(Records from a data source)

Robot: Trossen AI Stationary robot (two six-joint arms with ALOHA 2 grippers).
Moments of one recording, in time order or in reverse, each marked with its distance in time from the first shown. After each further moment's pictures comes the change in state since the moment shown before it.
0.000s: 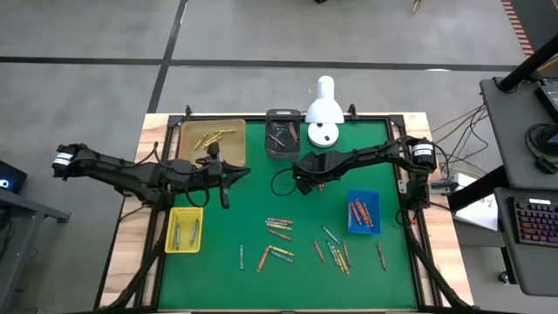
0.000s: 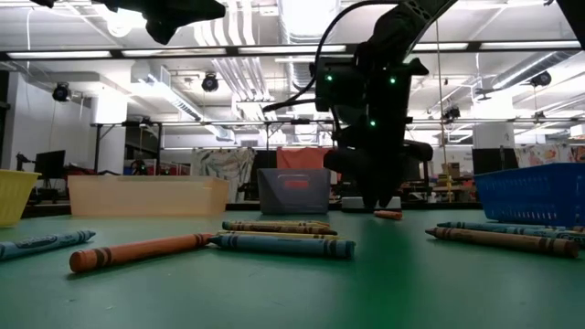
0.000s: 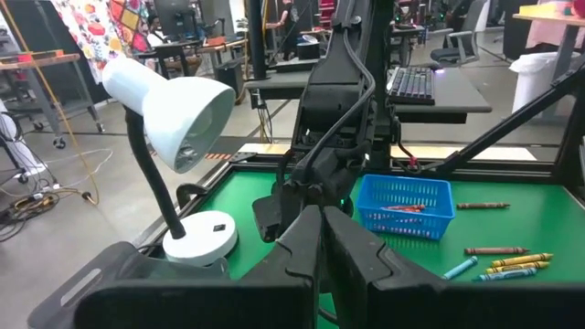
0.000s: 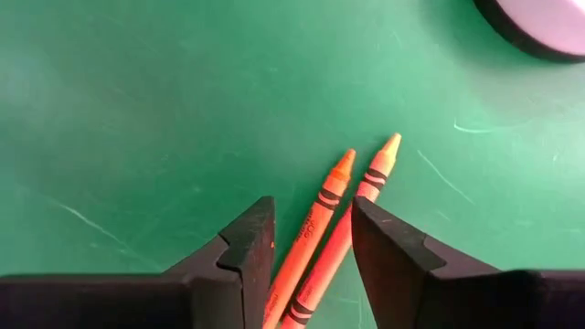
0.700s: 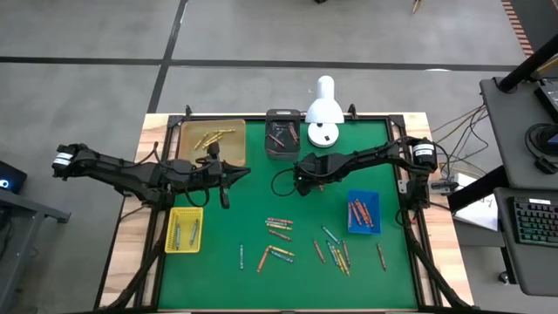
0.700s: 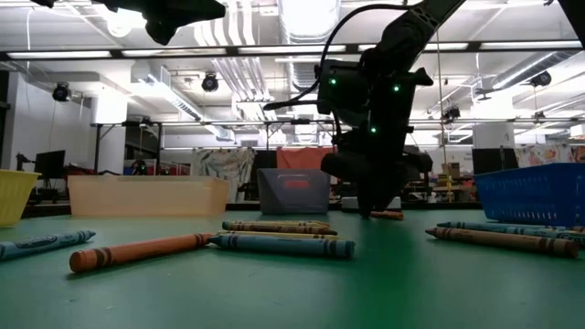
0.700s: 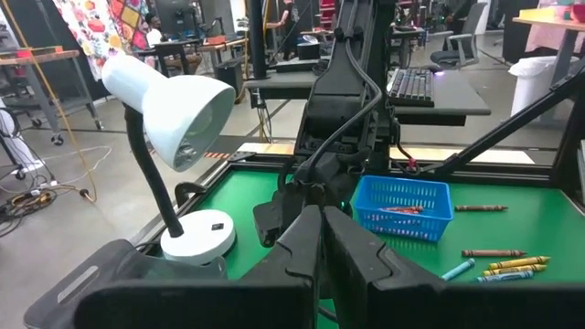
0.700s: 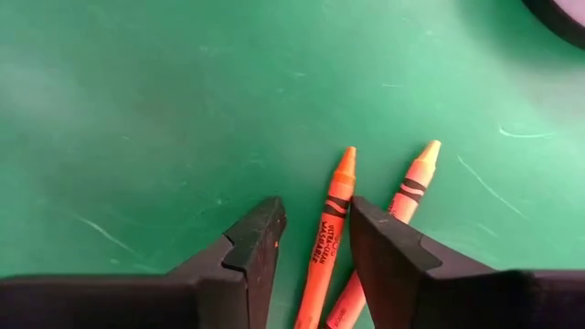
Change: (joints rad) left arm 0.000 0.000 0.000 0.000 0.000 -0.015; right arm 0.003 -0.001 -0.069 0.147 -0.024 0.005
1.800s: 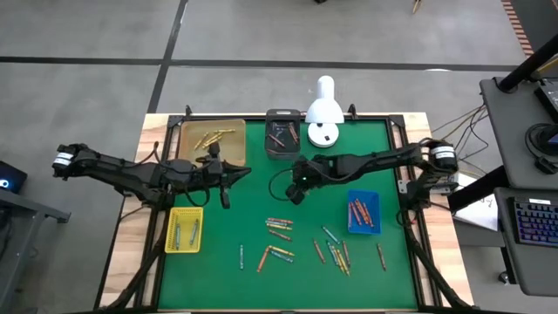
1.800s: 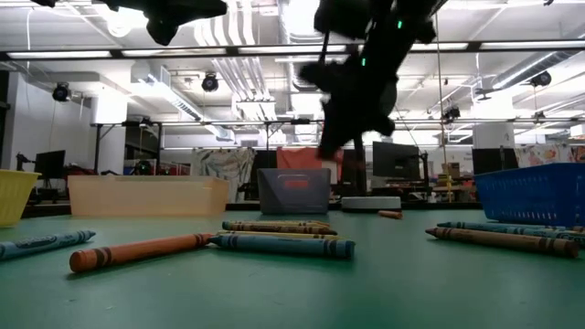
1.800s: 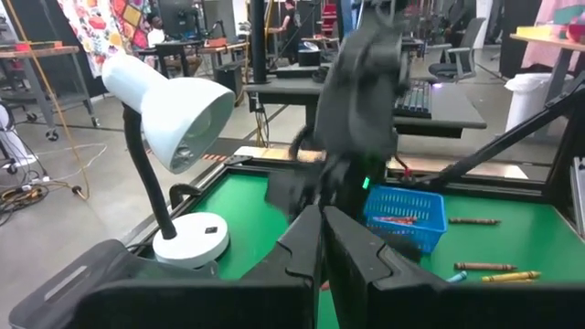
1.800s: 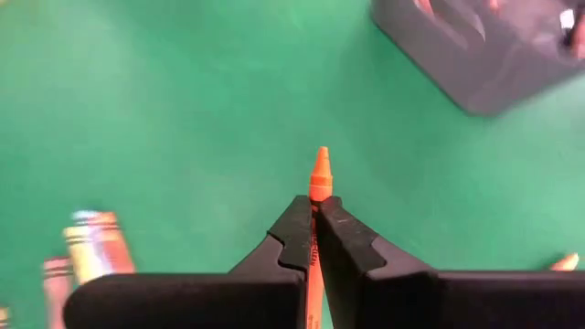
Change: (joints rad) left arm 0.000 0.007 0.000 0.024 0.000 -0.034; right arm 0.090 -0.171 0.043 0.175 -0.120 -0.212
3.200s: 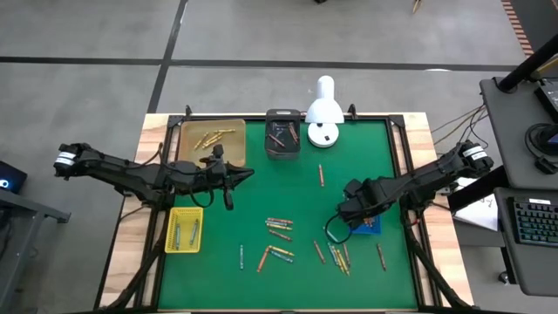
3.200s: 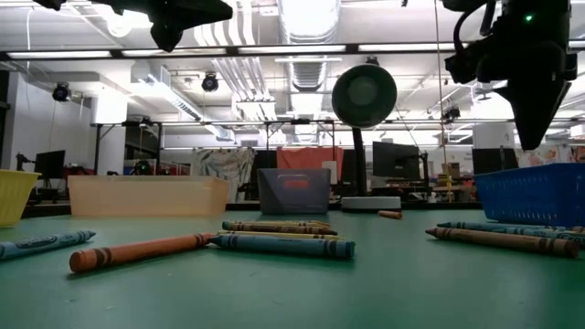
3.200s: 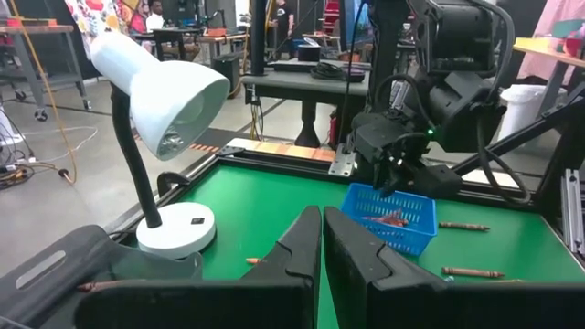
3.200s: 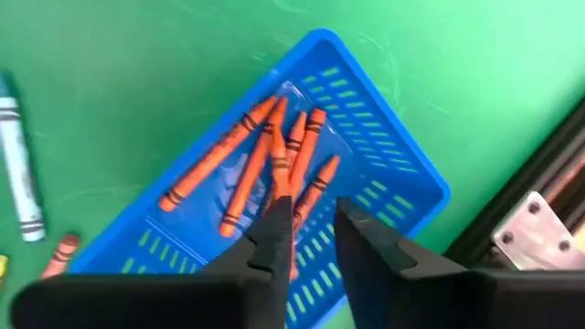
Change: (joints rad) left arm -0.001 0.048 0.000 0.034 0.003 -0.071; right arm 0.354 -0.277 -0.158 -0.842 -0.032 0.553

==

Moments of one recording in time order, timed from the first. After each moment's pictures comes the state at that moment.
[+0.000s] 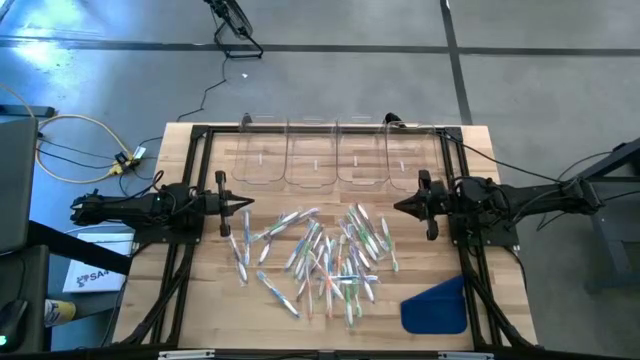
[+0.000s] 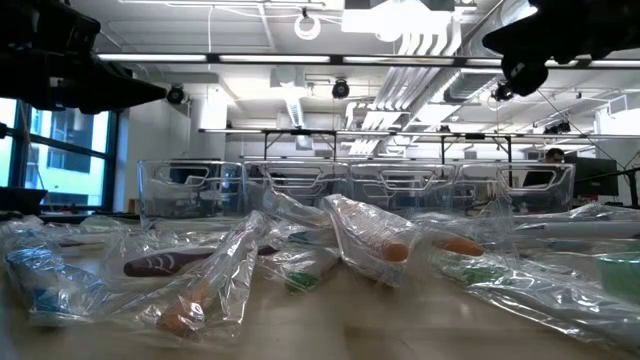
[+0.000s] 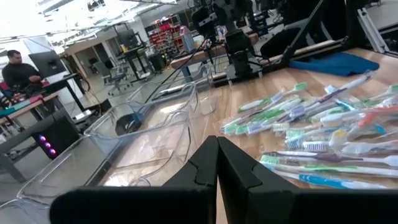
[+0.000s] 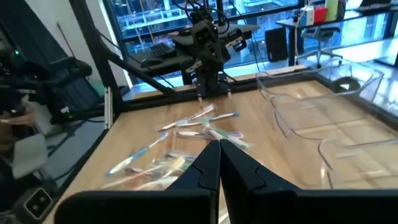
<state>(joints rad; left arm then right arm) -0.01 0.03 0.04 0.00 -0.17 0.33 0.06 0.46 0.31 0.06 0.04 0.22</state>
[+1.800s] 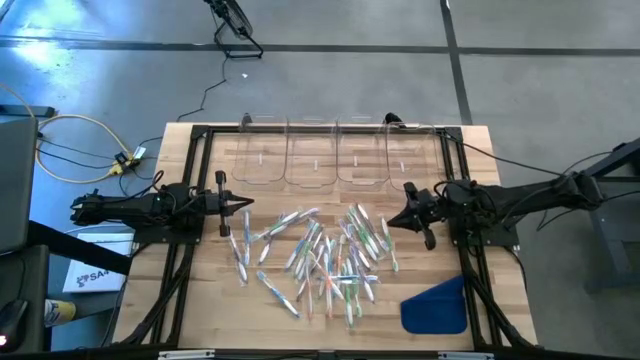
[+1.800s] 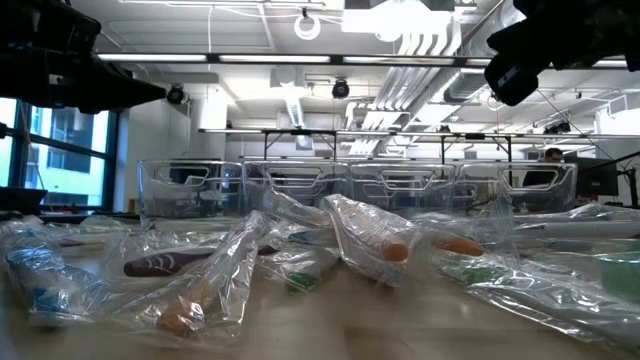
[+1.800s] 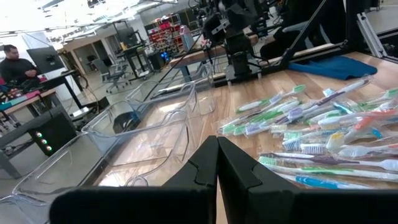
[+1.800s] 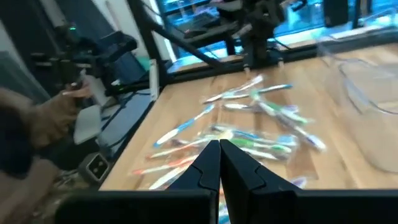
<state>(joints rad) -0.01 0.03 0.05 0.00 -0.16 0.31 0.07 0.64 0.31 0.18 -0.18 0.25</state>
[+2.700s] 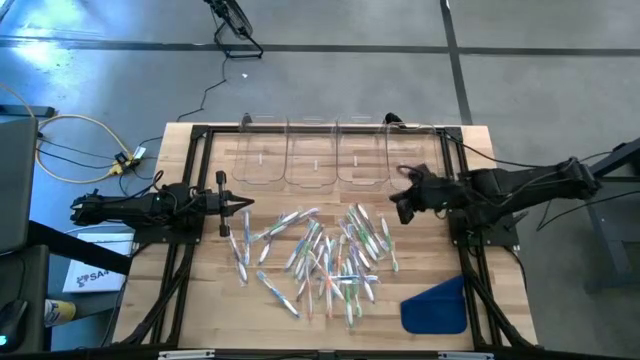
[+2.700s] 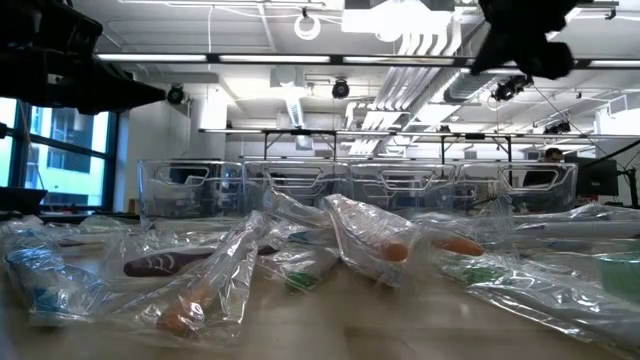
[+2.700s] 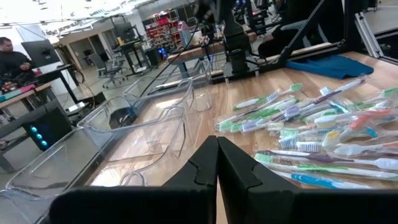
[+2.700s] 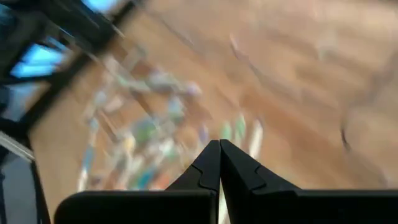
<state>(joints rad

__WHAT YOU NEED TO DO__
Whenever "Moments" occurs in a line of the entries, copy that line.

__YOUR RESPONSE__
Moments of one recording, in time order or in reverse, each marked with its distance in time from the first shown. After each further moment's pictures comes the change in state since the moment shown before it.
Moments of one recording in time order, timed from the first. After each moment's pictures comes the state at that moment.

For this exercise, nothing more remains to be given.